Check events by Azure Toolkit for IntelliJ:
Another way to check events is using ServiceBusExplorer. It can give more information about message properties:
3. Next Steps
3.1. Store Secrets in Azure Key Vault Secrets
Secret can be stored in Azure Key Vault secrets and used in this application. spring-cloud-azure-starter-keyvault is a useful library to get secrets from Azure KeyVault in Spring Boot applications. And spring-cloud-azure-starter-keyvault
supports refresh the secrets in a fixed interval.
The following are some examples of using secrets in current application:
- Azure Event Hubs connection string.
- Passwords to access file. All passwords can be stored in a key-value map. Here is example of such map:
[ {"00-00.txt": "password-0"}, {"00-01.txt": "password-1"}, {"00-02.txt": "password-2"} ]
3.2. Auto Scaling
3.2.1. Scale 0 - 1
- Design
- Scale to 0 instance when:
- There is no file need to be handled for more than 1 hour.
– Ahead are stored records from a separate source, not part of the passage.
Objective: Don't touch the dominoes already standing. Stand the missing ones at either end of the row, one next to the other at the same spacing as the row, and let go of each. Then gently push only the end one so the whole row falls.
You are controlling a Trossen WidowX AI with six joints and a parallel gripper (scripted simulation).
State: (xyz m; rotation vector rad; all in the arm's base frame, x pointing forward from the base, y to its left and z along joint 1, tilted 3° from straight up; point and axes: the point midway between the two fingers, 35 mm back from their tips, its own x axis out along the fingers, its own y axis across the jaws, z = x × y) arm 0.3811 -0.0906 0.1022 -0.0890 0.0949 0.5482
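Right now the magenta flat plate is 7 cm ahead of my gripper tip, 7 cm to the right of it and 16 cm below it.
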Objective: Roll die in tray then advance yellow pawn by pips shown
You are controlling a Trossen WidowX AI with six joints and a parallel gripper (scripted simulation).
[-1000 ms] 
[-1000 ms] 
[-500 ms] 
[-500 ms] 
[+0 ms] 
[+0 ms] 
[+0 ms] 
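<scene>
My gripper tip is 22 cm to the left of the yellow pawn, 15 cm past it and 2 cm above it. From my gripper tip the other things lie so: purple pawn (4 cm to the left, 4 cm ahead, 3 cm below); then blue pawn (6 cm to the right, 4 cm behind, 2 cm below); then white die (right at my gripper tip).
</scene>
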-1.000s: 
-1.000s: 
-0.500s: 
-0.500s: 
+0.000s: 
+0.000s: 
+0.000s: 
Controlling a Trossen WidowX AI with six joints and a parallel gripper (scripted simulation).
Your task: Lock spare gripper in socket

- Scale to 1 instance when one of these requirements satisfied:
- File exists for more than 1 hour.
- File count > 100.
- File total size > 1 GB.
- Scale to 0 instance when:
- Implement: Use Azure Blob Storage instead of Azure File Share. So related KEDA Scaler can be used.
3.2.2. Scale 1 - n
- Design: Scale instance number according to file count and total file size.
- Implement: To avoid competition between instances, use some proven technology like Master/slave module.